I barattoli 1-4 contenevano due flaconcini aperti identici riempiti con MMD, clordecone e Desulfovibrio sp.86 inoculo e un controllo abiotico negativo. Tra questi, due vasi sono stati lavati due volte a settimana, vaso 1 con (N2 / H2 (98/2; V / V)), vaso 2 con N2 (Fig. 4a), mentre i vasi 3 e 4, inizialmente spurgati con N2 e (N2 / H2 (98/2; V / V)) rispettivamente sono stati lasciati non chiusi (Fig. 4 ter).

Rappresentazione schematica di esperimenti controllati con gas. (a) Vasetti lavati, (b) vasetti non chiusi, (c) vasetti non chiusi con Desulfovibrio sp senza solfato.86 culture.

Gli ultimi due barattoli (vaso 5 e 6) contenevano tre flaconcini aperti riempiti con MMD, clordecone e Desulfovibrio sp.86, più una coltura senza solfato. Questi vasi sono stati inizialmente lavati con (N2 / H2 (98/2; V / V)) e lasciati non chiusi per 2 mesi (Fig. 4 quater).

In parallelo ai vasi, due fiale sigillate riempite con MMD senza solfato, clordecone e Desulfovibrio sp.86 sono stati lavati con H2S sintetizzati estemporaneamente (Fig. S4).

Dopo incubazione di due mesi a 30 °C, TP B1 è stato rilevato in flaconcini posti nei barattoli 1 e 2 sciacquati (Tabella 3a), mentre TP F1 è stato trovato solo in flaconcini posti nei barattoli 3 e 4 non chiusi (Tabella 3b). Nessun TP era presente nei controlli abiotici. Nei vasi 5 e 6, F1 era presente sia in Desulfovibrio sp solfato che senza solfato.86 colture aperte (Tabella 3c). Allo stesso modo, Desulfovibrio sp.86 colture prive di solfato, lavate con H2S hanno mostrato livelli significativi di F1 TP, mentre non è stata osservata alcuna trasformazione nel controllo negativo (Tabella 3d).

Un ulteriore esperimento chimico è stato condotto per valutare l’influenza di H2S sulla trasformazione del clordecone. È stato applicato il classico protocollo chimico che consente la formazione di B e C TPs (clordecone, citrato di titanio, vitamina B12, acqua). In atmosfera N2 sono stati ottenuti TPS B e C, tuttavia in atmosfera H2S è stato prodotto solo A1 (Fig. S18).

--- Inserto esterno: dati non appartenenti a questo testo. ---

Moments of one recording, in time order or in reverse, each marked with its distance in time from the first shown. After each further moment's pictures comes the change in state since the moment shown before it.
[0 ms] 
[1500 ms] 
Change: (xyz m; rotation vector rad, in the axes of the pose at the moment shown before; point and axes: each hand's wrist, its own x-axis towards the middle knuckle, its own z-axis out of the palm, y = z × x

Questi risultati mostrano chiaramente che la formazione di clordectiolo F1 richiede un sistema di incubazione chiuso con un’atmosfera riducente. Tuttavia H2 poiché l’atmosfera gassosa iniziale non è obbligatoria mentre è richiesta la presenza di H2S. Chimicamente, la presenza di H2S impedisce il processo di declorazione dell’apertura dell’anello.

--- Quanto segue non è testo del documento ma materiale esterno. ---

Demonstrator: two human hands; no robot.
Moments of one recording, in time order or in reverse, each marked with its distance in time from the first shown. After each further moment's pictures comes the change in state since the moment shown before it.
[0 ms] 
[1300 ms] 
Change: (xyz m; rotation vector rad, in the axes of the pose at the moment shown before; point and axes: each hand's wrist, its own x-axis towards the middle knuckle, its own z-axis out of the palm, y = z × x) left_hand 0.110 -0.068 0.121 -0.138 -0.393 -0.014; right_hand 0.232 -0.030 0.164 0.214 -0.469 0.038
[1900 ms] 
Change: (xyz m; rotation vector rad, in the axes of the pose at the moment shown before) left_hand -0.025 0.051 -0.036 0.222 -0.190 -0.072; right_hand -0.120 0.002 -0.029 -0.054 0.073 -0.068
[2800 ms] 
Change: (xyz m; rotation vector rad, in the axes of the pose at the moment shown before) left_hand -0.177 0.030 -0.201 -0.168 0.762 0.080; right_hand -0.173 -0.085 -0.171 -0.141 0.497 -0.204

Rilevanza ambientale della solfurazione riduttiva del clordecone

Abbiamo reinvestitato la nostra precedente raccolta di campioni ambientali contaminati dal clordecone dell’isola della Martinica (otto suoli e due sedimenti a letto) in cui erano stati segnalati vari livelli di TPS di clordecone6. Tra i nuovi TPS contenenti zolfo qui riportati, abbiamo trovato livelli apprezzabili di F1 nei due campioni di sedimenti a letto (927 e 928) ad una concentrazione stimata intorno a 50 µg/kg e 20 µg/kg di sedimenti umidi, rispettivamente (Tabella S1). In parallelo, i dati sulla diversità della popolazione batterica emessi dall’analisi del metabarcoding di questi campioni (Fig. 5, Fig. S5) sono stati elaborati per recuperare un clustering gerarchico di campioni ambientali in base alla loro composizione tassonomica6. Si è notato che i batteri che riducono il solfato erano molto più presenti nei sedimenti del letto che negli altri compartimenti,come riportato in precedenza30,31, 32.

Dendrogramma generato da clustering gerarchico di campioni ambientali in base alla diversità della popolazione batterica (dal pacchetto R pvclust v. 1.3-2, https://doi.org/10.1093/bioinformatics/btl117). Sono state prelevate 200.000 sequenze per ogni campione ambientale e normalizzate. La percentuale di phyla rilevati è stata rappresentata qui con particolare attenzione ai batteri che riducono il solfato della classe dei Deltaproteobacteria, Firmicutes e Nitrospirae phyla. In rosso è rappresentato il valore p imparziale (au) e in verde il valore di probabilità bootstrap (bp). SRB = Batteri solfato-riducenti.